(What you need to do)
Extract all lines in the data that contain the word "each".

··· Provided data

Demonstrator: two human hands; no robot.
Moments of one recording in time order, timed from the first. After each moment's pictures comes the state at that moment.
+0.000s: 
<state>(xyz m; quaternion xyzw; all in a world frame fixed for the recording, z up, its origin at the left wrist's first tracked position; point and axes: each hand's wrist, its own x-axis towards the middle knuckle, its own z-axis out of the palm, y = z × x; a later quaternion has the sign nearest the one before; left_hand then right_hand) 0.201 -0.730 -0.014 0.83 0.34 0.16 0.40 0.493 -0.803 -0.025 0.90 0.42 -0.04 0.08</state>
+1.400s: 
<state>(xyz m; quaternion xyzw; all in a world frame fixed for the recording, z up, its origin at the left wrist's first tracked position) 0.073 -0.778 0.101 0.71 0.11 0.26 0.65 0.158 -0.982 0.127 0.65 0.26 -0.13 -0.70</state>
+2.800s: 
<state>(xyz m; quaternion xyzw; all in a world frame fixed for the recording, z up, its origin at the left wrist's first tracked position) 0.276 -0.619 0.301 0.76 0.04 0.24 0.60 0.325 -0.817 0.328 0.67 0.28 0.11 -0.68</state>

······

(Output for this exercise)
Moments of one recording in time order, timed from the first. After each moment's pictures comes the state at that moment.
<state>(xyz m; quaternion xyzw; all in a world frame fixed for the recording, z up, its origin at the left wrist's first tracked position; point and axes: each hand's wrist, its own x-axis towards the middle knuckle, its own z-axis out of the palm, y = z × x; a later quaternion has the sign nearest the one before; left_hand then right_hand) 0.201 -0.730 -0.014 0.83 0.34 0.16 0.40 0.493 -0.803 -0.025 0.90 0.42 -0.04 0.08</state>

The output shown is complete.